WORK ORDER: Could you work out the number of lines in the listing that include the word "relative" and reply with that figure alone?
════════════════
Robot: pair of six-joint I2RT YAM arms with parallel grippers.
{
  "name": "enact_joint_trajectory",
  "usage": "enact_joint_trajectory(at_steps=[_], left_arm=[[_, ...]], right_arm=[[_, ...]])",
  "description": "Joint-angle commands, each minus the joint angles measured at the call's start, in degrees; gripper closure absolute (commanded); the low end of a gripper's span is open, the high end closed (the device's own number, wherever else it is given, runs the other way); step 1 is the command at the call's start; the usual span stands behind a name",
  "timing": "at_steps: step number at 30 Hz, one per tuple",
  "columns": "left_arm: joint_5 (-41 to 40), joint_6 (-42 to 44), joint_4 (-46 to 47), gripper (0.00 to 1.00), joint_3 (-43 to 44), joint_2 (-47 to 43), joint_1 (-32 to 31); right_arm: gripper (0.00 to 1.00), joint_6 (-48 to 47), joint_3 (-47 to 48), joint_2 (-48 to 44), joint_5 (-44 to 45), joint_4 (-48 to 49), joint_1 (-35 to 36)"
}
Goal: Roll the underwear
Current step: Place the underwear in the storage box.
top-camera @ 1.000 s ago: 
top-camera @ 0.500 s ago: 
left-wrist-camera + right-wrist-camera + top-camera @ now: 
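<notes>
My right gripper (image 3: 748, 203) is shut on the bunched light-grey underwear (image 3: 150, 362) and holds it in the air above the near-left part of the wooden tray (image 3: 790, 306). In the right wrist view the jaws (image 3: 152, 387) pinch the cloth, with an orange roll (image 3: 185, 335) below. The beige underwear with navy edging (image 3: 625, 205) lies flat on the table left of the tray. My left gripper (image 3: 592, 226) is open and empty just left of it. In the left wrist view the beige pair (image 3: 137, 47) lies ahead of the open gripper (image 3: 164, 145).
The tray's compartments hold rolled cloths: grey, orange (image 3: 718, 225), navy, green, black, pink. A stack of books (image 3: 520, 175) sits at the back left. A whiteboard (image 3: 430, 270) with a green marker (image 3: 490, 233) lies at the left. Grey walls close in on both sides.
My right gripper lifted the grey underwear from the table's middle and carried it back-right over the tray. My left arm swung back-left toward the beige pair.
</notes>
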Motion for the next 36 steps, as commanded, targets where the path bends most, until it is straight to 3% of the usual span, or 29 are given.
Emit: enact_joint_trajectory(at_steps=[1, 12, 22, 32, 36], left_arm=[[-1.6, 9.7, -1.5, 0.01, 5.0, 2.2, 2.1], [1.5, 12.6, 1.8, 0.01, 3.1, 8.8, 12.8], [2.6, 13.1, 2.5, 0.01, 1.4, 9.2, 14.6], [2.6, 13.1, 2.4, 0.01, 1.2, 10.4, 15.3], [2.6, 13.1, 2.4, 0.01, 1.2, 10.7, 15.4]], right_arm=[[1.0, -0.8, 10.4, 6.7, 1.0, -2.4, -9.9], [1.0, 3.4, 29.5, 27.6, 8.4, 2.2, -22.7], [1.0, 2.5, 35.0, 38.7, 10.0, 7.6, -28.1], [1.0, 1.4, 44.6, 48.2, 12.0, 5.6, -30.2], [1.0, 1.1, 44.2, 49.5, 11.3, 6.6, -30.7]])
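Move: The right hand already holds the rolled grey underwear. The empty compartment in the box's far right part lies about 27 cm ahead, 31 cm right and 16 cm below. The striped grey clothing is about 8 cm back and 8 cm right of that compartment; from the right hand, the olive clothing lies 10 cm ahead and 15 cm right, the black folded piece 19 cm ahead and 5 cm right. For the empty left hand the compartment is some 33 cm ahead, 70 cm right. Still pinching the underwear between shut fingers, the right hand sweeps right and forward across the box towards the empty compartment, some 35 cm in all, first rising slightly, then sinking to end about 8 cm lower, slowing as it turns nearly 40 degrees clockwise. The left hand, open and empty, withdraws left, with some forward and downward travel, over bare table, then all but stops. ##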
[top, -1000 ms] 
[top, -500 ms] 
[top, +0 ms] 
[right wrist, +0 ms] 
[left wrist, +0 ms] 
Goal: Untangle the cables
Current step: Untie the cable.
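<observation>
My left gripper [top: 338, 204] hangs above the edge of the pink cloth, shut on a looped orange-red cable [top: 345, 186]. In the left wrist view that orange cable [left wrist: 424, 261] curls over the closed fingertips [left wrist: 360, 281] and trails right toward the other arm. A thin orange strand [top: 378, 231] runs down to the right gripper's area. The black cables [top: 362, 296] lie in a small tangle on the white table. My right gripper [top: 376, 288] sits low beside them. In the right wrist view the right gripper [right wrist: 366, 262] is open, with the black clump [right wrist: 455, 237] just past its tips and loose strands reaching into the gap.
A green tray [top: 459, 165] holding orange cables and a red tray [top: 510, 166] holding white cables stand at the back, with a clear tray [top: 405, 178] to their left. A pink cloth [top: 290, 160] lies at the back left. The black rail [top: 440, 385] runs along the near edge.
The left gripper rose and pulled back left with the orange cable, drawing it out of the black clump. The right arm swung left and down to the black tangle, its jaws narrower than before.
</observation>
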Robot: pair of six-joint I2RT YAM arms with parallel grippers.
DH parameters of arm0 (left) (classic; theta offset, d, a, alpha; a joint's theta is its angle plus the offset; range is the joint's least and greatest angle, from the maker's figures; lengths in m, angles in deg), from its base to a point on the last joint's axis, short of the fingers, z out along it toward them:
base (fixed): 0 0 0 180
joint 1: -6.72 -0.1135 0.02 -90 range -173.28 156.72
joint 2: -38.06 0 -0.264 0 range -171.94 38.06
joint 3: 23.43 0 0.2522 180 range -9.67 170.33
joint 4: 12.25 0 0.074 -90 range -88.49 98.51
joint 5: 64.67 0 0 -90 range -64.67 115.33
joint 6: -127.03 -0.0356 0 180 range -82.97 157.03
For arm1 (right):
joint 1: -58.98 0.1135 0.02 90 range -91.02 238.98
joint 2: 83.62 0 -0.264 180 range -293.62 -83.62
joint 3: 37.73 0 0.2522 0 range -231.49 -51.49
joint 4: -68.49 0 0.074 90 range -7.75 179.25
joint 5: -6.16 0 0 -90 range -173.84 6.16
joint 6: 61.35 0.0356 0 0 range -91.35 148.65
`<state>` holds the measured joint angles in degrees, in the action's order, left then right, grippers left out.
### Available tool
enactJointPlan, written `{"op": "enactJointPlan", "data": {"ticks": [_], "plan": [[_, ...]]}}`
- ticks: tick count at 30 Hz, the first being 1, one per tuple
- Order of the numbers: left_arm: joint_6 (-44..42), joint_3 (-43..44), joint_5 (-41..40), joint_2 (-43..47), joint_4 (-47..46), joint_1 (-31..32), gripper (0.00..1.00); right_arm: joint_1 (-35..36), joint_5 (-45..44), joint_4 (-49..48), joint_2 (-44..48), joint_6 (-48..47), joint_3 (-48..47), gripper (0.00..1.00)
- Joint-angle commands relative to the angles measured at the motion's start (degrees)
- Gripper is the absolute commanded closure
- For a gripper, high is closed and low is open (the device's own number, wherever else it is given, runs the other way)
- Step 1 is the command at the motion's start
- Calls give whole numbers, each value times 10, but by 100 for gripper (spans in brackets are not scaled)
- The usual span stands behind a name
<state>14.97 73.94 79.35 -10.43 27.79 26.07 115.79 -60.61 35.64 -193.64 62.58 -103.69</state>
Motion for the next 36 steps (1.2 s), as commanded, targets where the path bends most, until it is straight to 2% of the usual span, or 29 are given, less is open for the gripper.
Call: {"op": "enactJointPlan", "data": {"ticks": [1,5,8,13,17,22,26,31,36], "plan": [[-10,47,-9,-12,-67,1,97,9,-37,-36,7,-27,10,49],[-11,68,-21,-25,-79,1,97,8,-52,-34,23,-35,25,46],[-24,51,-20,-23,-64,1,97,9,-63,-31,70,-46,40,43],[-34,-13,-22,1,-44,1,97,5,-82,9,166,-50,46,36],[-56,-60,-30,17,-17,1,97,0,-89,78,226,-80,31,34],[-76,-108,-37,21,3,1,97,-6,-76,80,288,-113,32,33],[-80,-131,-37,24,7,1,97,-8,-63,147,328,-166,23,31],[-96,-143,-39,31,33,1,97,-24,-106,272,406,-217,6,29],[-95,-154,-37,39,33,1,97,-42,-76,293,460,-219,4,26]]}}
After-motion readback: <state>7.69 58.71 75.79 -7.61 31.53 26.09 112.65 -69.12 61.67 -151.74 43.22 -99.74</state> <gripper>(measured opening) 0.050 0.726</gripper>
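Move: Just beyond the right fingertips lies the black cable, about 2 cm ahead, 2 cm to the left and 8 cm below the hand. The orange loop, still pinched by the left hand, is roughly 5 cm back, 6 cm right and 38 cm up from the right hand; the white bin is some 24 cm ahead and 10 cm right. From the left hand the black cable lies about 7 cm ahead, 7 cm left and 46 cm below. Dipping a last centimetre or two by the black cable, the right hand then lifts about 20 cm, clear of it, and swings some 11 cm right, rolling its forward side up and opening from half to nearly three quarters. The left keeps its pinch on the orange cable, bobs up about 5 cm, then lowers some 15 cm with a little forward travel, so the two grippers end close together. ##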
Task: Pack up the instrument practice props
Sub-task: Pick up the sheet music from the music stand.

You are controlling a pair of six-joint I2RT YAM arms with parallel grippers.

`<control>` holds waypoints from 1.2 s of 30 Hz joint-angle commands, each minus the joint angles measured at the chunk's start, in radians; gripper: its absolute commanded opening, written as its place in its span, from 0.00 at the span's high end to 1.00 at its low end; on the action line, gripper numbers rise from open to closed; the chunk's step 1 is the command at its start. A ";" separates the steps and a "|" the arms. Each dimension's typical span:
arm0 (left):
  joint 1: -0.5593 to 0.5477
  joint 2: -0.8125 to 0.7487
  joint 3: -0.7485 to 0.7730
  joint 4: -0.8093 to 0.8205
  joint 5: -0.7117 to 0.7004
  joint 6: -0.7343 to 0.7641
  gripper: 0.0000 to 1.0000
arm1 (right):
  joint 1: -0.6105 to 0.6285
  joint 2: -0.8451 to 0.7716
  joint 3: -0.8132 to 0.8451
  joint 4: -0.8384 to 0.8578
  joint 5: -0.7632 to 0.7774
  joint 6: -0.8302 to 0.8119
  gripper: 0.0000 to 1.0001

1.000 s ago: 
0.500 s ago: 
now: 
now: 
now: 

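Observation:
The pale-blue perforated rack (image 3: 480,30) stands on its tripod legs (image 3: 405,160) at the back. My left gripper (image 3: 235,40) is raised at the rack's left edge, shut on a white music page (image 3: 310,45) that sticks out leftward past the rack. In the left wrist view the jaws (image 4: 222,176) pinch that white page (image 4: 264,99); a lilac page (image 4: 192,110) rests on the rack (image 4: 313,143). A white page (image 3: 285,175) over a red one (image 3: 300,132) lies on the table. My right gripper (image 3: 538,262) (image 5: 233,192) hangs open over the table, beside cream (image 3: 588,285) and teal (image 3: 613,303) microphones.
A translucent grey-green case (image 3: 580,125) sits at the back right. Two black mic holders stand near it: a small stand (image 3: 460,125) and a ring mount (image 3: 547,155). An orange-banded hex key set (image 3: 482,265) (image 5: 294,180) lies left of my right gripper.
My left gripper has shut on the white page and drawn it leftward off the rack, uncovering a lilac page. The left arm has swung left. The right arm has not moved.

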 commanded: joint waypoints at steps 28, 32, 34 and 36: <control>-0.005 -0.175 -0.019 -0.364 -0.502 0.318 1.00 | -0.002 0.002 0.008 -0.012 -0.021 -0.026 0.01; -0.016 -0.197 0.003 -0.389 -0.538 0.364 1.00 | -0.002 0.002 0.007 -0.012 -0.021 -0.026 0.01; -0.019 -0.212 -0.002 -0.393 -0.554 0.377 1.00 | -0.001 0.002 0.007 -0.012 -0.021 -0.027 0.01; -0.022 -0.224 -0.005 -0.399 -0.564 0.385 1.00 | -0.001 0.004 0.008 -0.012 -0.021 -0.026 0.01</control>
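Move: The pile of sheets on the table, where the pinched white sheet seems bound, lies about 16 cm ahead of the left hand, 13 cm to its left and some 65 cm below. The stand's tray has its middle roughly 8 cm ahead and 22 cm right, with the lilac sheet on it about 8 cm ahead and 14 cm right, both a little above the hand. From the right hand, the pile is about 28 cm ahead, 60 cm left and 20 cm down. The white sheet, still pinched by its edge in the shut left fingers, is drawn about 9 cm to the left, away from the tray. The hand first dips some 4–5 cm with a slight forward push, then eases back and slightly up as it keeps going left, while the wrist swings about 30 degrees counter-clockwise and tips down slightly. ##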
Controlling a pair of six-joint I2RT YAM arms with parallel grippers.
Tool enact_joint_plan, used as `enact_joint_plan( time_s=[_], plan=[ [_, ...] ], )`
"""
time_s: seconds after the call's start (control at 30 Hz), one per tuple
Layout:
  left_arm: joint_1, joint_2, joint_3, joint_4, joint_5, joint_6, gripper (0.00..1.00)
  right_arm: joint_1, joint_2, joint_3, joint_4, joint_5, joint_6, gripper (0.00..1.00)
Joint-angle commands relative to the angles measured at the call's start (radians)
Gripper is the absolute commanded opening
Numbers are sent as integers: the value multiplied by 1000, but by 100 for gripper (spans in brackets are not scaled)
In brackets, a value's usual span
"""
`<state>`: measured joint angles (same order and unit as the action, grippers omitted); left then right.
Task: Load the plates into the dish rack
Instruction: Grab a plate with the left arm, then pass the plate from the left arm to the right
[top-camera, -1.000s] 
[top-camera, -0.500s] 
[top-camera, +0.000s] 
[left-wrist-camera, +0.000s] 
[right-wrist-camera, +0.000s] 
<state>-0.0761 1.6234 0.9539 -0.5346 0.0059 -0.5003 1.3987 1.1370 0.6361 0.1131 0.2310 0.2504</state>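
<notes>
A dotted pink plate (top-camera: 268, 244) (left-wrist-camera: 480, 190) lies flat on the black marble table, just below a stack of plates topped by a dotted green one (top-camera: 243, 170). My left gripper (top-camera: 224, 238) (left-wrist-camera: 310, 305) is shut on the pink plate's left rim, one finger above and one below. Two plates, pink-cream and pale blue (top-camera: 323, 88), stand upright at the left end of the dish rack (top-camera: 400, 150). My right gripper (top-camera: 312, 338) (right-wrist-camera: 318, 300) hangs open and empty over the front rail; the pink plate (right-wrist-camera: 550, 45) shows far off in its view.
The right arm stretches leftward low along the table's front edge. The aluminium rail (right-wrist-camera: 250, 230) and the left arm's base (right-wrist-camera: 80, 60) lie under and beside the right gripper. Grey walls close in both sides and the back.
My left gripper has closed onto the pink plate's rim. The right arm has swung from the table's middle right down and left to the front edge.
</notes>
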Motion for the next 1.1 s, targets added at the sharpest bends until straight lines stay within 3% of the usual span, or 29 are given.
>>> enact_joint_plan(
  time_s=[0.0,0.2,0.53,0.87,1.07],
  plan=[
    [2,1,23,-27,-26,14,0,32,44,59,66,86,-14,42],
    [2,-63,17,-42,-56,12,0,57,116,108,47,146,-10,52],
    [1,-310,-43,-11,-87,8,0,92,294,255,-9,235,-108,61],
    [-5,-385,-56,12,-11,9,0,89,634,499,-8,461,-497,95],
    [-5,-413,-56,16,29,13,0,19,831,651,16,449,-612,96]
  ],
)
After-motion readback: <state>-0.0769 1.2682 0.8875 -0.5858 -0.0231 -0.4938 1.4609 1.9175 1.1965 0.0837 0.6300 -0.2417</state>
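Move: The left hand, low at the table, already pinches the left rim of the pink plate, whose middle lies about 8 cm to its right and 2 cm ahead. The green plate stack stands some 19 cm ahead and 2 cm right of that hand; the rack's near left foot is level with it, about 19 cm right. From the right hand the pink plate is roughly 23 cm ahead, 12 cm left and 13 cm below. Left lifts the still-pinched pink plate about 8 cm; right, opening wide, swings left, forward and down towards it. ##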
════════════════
OUTPUT FOR THIS EXERCISE: 2